_What is being asked_: Write out only the lines from the line that holds "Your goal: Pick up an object" to the end of the listing below, inclusive, with the pictures omitted.

_Input records_:
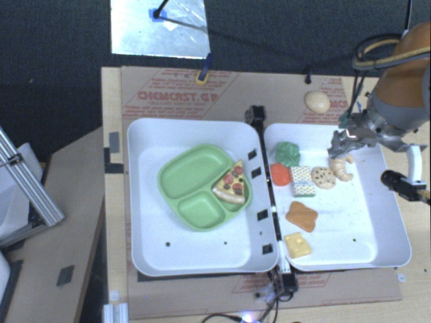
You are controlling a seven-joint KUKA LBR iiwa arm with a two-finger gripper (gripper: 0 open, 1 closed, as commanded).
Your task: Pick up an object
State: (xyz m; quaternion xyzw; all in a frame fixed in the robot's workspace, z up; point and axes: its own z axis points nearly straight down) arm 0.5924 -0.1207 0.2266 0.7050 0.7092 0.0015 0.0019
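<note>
Table (168,89) carries two white bins side by side. Left bin (145,180) holds a green divided plate (192,180) with a pizza slice (231,184) on its right compartment. Right bin (377,227) holds small food items: green piece (288,153), toast (302,215), cookie (322,177), croissant (343,170). Tool (342,145) sits just above the croissant; finger state cannot be determined.

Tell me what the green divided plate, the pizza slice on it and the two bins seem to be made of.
Green divided plate: likely moulded plastic, matte, one even colour with soft rounded ridges.
Pizza slice: probably toy plastic or rubber; flat painted toppings.
Bins: thin white plastic by the look, slightly glossy with rounded rims.
</note>
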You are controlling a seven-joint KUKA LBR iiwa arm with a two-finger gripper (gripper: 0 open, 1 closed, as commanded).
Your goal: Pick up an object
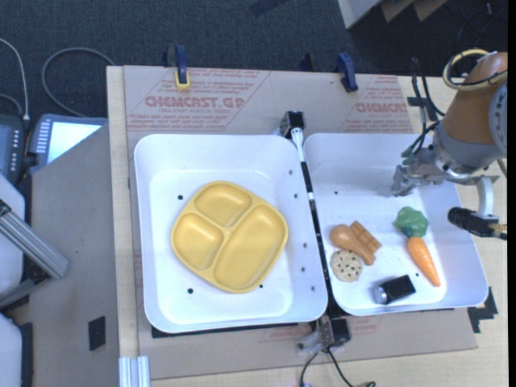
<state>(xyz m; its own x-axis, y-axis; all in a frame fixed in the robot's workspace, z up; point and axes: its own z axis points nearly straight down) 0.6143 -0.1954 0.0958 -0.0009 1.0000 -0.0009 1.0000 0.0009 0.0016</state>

_Output for this task_:
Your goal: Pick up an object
<state>(xyz m; its own x-axis, y-axis; all in a frame fixed in the robot's workspace, z up; point and axes: its own z axis points nearly straight down) 0.6143 -0.1954 0.0958 -0.0009 1.0000 -0.0009 1.0000 0.0009 0.0016</state>

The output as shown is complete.